Top 10 Tips To Help You Fight Insomnia
20 Jan 2012
Drinking Warm Milk. Drinking warm milk 15 minutes before bed has been known to soothe your nervous system.
Why You Should Take a Warm Bath. Taking a warm bath can be a great way to relax your body. However, you shouldn’t exhaust it. Your body can be drained of vitality if you stay too long in hot water. By throwing in a cup of baking soda or bath salts, you can drive the toxins out of your body.
Try Eating a Bedtime Snack. Foods with large amounts of the amino acid L-tryptophan helps us sleep better, according to a study. Such food would include eggs, cottage cheese, chicken, turkey, cashews and warm milk as I talked about before.
Avoid Caffeine, Alcohol and Tobacco in General. Most people think coffee is the only beverage which contains caffeine. This is wrong. Such food that are high in caffeine would include chocolate, non-herbal tea such as black tea, and Cola beverages. Research has shown that alcohol upsets sleep. You can say the same thing about Tobacco.
Sleeping on Your Back. What some people do is sleep the opposite way. Causing pressure on all of your internal organs is sleeping on your stomach. Also, this can cause a stiff neck. Sleeping on your back is therefore a must. This sleeping position is the best in order to allow your internal organs to rest properly. But if you are used to sleeping on your side, then sleep on your right side and not on your left.
Why You Should Sleep in a Well Ventilated Room. A room temperature between 60-65 degrees in Fahrenheit is the optimum temperature for sleeping. More or fewer blankets should be used in order to adjust your body to the room temperature.
Drinking Herbal Tea. Try a cup of herb tea (chamomile, catnip, anise or fennel tea) if you have t avoid drinking warm milk or any other dairy products. You will sleep better if you drink this.
During the Day, Try to Get Some Exercise. Office worker or non-manual workers, also known as white collar workers, are more known to have insomnia than blue-collar workers, who get physical exercise during their work. 15 Minutes of exercise or at least 30 minutes before going to bed will give your body work and oxygen it needs to get your body to relax and sleep better.
Don’t Take Naps. A good idea would be to skip naps. Naps will stop you from sleeping properly if you can’t get yourself to sleep at night. If you skip naps, then your body will be tired to fall asleep at night.

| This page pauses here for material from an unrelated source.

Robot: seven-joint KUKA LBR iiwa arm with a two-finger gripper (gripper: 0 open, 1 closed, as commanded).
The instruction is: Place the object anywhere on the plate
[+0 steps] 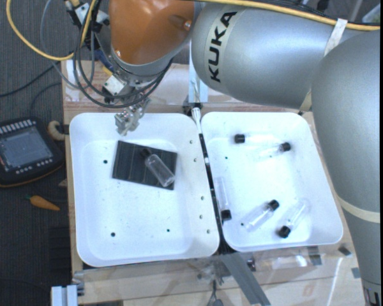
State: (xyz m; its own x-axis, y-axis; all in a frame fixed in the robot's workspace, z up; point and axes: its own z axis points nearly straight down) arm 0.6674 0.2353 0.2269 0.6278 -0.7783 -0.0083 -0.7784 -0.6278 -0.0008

A Reflexology Technique. Toe Wiggling is an Example. Lie on your back, and wiggle your toes up and down for about 12 times. Doing this will help you relax your body inside and out. “Meridians” are channels of energy treated by acupuncture. Connecting with every organ and every part of your body are the meridians in your feet. Toe wiggling helps to bring about a relaxing energy within your body.
Now there they are, 10 ways to fight insomnia. Hope you have a good night’s sleep!